Tax administration

We share our expert analysis and commentary on tax aspects of the UK Autumn Budget 2021.

Clamping down on promoters of tax avoidance

The government has announced four new measures targeted at the promoters and enablers of tax avoidance schemes. They are due to be included in Finance Act 2022.

  • A power for HMRC to seek freezing orders preventing promoters from dissipating or hiding their assets in advance of proceedings for a Tribunal-assessed penalty under the Promoters of Tax Avoidance Scheme (POTAS), Disclosure of Tax Avoidance Schemes (DOTAS), and Disclosure of Avoidance Schemes for VAT and other Indirect Taxes (DASVOIT) regimes. The government is concerned that the current legal requirement to show a cause of action may enable promoters to dissipate assets before proceedings have commenced.
  • Rules enabling HMRC to make a UK entity that facilitates the promotion of tax avoidance by offshore promoters subject to a significant additional penalty, subject to conditions. The legislation would apply to any UK entity that incurs a penalty or penalties under the POTAS, DOTAS or DASVOIT regimes of an aggregate value of at least £100,000. It would also apply to UK entities that incur penalties under the enablers penalty regime or for breaching a stop notice, without reference in either case to the value of the penalty.
  • A power for HMRC to present winding-up petitions to the court for companies or partnerships involved in or associated with the promotion of tax avoidance that are operating against the public interest whether there is a debt or not. Currently, HMRC can only take action itself against promoter companies where there is a tax debt.
  • Rules enabling HMRC to name those HMRC knows or suspects of being promoters of tax avoidance, including the entities and individuals that control or influence the promoter or others that are part of the promoter structure, details of the way they promote tax avoidance, and the schemes they promote, at the earliest possible stage, to warn taxpayers of the risks and help those already involved to leave avoidance arrangements. The proposed power would enable HMRC to name a particular scheme, its arrangements and how it is being made available to taxpayers or administered, from when HMRC first learns about it. The new power would also enable HMRC to publish any other information or documents relating to the arrangement, entities or individuals which HMRC reasonably believe will ensure that members of the public can identify the arrangements and understand them and the risks which attach to them. The rules would require HMRC to provide 30 days' notice to the entities or individuals concerned to allow them an opportunity to make representations.

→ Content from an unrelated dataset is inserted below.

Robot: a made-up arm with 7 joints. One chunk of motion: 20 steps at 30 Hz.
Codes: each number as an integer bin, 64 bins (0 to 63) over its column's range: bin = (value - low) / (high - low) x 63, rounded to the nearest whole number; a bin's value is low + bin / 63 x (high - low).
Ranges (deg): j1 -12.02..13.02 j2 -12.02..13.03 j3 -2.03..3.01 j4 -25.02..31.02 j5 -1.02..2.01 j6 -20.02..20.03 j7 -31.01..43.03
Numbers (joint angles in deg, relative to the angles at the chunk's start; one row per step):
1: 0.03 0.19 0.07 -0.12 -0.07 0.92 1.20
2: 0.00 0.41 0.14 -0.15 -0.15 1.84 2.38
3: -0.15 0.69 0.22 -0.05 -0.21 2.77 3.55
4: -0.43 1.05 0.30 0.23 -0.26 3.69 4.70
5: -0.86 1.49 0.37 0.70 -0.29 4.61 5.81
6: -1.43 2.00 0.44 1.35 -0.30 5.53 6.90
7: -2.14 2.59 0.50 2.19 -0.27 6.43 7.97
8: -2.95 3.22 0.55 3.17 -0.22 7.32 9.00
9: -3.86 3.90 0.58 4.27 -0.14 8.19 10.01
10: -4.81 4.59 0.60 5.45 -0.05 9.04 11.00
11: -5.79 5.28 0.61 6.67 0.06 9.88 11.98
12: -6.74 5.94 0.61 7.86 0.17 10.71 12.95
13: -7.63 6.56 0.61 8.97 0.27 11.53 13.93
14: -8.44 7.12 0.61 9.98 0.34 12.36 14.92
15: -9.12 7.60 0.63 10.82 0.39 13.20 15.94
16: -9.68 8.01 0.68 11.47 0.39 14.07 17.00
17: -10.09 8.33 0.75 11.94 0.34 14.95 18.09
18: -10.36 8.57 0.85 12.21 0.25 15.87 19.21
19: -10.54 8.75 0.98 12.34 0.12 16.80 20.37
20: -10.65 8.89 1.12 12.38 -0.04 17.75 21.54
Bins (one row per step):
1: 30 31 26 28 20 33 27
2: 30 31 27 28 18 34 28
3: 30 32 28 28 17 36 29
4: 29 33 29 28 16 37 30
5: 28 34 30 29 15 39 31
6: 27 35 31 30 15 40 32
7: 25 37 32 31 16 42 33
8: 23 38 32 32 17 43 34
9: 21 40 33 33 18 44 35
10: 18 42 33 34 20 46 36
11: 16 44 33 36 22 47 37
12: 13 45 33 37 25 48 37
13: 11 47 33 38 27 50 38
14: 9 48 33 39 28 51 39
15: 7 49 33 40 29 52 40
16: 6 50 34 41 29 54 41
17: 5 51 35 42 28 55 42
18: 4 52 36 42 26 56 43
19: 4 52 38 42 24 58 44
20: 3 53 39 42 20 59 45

These measures are targeted at the most persistent and determined promoters and enablers of tax avoidance. They provide further confirmation of the government's willingness to take strong action against those it considers promote and enable tax avoidance.

Discovery assessments

The government has announced that a measure will be included in Finance Act 2022, which will affect individuals who incur the High Income Child Benefit Charge (HICBC), tax charges relating to Gift Aid Donations and a number of different pension charges.

The measure will confirm that if taxpayers have failed to notify HMRC of these liabilities, and/or have failed to complete self-assessment tax returns relating to these liabilities, HMRC may lawfully issue a discovery assessment to recover the tax due. The change is made in light of a recent Upper Tribunal decision (HMRC v Jason Wilkes) which found that HMRC did not have the power to recover an individual’s HICBC by issuing a discovery assessment. The legislation is intended to put beyond doubt that HMRC may use these discovery assessments to recover all of the above-mentioned tax charges.

Increasing independent representation on the OTS

The government has announced that it will legislate in Finance Act 2022 to increase the maximum independent representation on the OTS Board by two members, to a total overall membership of ten. The conclusions of HM Treasury’s review of the OTS will be published in due course.

This document (and any information accessed through links in this document) is provided for information purposes only and does not constitute legal advice. Professional legal advice should be obtained before taking or refraining from any action as a result of the contents of this document.